• _GOAL OF THE EXERCISE_
Copy nothing from the entries below except the lines from the one containing "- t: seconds" through the one containing "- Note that", and copy those exactly.

• _SOURCE MATERIAL_
□ □ □ □

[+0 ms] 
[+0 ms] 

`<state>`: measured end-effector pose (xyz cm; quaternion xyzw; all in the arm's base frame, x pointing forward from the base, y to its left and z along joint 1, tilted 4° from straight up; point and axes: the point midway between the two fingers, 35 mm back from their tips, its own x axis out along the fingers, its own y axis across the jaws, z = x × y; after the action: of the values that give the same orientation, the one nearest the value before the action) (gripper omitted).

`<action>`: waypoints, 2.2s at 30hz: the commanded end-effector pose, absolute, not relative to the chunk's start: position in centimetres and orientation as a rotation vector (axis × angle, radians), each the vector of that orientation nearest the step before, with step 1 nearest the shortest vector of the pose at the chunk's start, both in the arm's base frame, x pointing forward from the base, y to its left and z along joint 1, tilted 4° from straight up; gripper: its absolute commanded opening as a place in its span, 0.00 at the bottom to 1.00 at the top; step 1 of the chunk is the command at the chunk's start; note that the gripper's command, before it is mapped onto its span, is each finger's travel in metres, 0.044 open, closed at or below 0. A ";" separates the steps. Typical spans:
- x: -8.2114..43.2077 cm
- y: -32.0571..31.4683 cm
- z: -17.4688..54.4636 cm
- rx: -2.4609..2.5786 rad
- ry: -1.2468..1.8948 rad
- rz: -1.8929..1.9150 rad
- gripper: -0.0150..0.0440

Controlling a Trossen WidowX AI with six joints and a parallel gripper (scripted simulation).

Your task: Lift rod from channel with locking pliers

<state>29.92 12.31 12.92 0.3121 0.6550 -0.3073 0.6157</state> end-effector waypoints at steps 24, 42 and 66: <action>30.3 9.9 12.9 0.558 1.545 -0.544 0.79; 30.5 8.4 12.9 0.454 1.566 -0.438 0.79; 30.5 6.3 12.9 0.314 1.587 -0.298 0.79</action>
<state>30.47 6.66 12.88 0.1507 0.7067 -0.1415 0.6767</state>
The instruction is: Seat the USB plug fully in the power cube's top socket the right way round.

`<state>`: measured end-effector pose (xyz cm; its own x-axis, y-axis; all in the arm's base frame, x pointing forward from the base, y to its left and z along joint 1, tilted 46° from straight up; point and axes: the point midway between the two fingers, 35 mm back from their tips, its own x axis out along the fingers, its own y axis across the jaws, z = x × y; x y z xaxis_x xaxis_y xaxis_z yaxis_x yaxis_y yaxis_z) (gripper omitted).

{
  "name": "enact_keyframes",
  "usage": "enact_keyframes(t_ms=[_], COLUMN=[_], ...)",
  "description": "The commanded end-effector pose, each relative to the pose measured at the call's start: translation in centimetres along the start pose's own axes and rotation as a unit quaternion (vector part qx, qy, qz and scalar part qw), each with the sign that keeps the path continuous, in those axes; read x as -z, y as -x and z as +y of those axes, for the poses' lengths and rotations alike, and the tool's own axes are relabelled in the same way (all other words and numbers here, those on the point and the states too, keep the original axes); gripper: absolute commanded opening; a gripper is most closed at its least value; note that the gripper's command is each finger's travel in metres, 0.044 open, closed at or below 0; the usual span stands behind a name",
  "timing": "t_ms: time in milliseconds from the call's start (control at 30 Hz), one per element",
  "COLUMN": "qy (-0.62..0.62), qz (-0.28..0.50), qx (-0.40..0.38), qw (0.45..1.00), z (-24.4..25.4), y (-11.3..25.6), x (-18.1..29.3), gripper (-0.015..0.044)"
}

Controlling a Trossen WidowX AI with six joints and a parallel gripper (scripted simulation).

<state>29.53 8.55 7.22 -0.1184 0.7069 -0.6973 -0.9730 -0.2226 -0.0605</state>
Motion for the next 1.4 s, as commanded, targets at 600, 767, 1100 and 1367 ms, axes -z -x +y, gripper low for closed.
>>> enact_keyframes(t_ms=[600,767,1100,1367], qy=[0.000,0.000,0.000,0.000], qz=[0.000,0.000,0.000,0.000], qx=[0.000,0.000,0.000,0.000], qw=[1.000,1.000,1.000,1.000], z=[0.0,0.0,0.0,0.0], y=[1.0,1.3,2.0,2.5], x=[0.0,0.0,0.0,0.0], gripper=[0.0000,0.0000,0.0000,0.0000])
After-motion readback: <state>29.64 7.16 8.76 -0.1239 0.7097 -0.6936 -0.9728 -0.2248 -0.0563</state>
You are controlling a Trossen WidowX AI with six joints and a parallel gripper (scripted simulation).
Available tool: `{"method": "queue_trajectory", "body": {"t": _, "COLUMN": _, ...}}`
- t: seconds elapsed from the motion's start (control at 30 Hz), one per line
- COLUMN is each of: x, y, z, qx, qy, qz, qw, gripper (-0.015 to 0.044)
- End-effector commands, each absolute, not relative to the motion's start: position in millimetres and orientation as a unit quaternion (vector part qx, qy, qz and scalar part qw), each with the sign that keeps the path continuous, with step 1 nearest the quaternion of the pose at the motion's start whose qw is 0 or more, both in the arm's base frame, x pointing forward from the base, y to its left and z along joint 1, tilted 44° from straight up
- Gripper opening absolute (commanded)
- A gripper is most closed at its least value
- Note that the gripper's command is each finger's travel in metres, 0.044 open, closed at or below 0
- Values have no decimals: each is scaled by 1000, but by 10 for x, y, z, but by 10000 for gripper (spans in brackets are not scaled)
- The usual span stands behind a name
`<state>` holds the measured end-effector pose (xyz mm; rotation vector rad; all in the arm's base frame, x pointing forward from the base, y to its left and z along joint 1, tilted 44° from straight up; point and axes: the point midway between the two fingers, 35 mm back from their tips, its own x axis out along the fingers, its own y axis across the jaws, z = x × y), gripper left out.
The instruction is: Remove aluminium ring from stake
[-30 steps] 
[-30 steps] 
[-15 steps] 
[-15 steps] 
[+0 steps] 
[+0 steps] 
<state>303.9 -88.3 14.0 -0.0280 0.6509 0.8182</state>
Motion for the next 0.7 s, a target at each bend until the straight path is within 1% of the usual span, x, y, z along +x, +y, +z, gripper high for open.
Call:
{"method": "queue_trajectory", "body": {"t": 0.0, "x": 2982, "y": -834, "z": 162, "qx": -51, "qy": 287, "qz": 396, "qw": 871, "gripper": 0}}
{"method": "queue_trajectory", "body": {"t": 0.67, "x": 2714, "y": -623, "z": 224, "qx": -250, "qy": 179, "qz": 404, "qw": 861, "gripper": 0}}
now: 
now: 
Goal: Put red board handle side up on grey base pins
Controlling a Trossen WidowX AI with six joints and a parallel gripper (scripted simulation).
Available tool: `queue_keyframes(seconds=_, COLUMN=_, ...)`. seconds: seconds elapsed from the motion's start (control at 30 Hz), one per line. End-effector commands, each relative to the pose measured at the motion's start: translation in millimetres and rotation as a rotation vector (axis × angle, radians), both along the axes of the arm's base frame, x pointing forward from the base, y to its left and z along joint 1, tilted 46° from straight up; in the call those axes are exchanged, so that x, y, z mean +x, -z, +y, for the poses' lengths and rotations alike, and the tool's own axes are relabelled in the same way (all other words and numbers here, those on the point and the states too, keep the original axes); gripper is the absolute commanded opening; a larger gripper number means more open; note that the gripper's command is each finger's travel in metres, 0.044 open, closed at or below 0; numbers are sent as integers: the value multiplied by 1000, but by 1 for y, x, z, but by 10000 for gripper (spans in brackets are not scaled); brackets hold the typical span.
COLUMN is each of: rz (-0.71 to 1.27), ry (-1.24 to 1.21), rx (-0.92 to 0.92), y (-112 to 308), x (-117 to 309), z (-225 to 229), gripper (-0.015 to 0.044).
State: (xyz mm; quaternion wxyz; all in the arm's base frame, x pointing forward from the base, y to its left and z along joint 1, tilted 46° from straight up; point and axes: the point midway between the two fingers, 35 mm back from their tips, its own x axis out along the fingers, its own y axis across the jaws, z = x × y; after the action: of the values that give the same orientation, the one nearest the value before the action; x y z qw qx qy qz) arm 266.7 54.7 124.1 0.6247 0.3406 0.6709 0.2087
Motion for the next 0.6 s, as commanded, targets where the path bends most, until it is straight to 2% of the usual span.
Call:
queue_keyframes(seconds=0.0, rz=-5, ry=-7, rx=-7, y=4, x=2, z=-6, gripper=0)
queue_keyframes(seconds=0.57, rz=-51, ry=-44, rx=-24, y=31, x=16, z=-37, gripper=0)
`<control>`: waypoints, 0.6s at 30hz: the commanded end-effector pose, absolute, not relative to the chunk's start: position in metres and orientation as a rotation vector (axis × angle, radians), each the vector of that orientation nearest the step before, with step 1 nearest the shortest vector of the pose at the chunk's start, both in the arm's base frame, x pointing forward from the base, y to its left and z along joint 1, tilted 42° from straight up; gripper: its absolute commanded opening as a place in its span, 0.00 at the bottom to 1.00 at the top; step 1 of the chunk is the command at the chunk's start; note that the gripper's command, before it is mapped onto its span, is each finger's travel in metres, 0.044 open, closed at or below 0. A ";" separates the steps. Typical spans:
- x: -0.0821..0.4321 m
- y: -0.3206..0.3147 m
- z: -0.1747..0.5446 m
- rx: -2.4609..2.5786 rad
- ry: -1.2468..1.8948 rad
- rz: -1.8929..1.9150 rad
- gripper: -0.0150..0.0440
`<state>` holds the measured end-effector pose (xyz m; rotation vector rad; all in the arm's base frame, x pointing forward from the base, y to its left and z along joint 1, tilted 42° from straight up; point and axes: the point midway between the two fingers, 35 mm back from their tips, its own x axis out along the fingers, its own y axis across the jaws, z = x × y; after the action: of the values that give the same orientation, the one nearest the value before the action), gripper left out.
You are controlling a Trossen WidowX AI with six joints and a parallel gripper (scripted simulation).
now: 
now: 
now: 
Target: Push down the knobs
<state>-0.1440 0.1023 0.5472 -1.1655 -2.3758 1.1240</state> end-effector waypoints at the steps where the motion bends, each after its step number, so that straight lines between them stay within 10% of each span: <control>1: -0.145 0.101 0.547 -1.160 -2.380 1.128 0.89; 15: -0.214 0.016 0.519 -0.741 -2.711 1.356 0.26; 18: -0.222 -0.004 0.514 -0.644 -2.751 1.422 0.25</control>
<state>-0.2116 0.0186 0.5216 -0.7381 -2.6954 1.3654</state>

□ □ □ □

• _SOLUTION TO THIS TASK_
- t: seconds elapsed from the motion's start (control at 30 Hz), one per line
- COLUMN is each of: x, y, z, qx, qy, qz, qw, gripper (-0.015 to 0.044)
- End-effector commands, each absolute, not relative to the motion's start: position in millimetres and orientation as a unit quaternion (vector part qx, qy, qz and scalar part qw), each with the sign that keeps the path continuous, with step 1 nearest the quaternion of the pose at the motion's start whose qw is 0 or more, both in the arm's base frame, x pointing forward from the base, y to its left and z along joint 1, tilted 44° from straight up
- Gripper opening absolute (commanded)
- A gripper is most closed at its least value
- Note that the gripper's command is each finger's travel in metres, 0.044 open, closed at or below 0

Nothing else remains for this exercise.